**Task to carry out:** Look for "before" in the records and copy every line that has it.

**Input data:**
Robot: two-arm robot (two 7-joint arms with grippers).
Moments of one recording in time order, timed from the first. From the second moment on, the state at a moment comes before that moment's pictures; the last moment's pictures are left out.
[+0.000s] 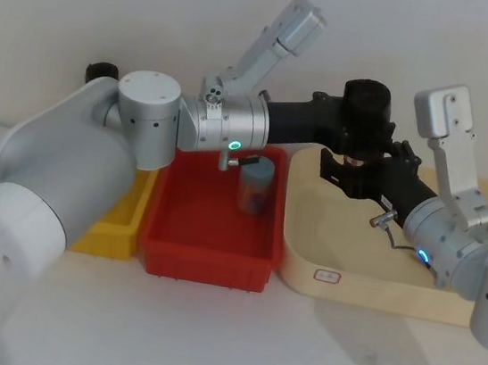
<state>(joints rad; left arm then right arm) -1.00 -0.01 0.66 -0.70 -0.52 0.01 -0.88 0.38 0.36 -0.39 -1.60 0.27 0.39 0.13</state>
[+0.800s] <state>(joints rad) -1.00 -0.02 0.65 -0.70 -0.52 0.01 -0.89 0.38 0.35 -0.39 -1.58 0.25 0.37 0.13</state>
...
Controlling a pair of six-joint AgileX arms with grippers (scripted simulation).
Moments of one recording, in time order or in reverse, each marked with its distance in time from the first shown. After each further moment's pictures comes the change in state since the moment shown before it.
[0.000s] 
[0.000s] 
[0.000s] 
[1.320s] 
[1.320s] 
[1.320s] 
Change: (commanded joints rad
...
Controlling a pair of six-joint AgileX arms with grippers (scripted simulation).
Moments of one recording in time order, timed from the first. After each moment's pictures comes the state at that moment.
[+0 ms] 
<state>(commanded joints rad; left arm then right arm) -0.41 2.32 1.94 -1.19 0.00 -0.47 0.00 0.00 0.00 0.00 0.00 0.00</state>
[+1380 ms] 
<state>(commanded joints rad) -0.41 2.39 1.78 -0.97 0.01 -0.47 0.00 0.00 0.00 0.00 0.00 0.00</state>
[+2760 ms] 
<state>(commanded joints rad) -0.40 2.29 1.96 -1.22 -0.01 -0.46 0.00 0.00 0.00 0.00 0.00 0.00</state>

**Response to this task:**
Moments of one recording in time order, timed from the first. From the second moment on, the state at a moment comes before that moment's pictures; the last moment's pictures are left out.
Moments of one recording, in time order or in reverse, each marked with its distance in time from the first shown. After each further moment's pictures comes the change in state since the moment shown before it.

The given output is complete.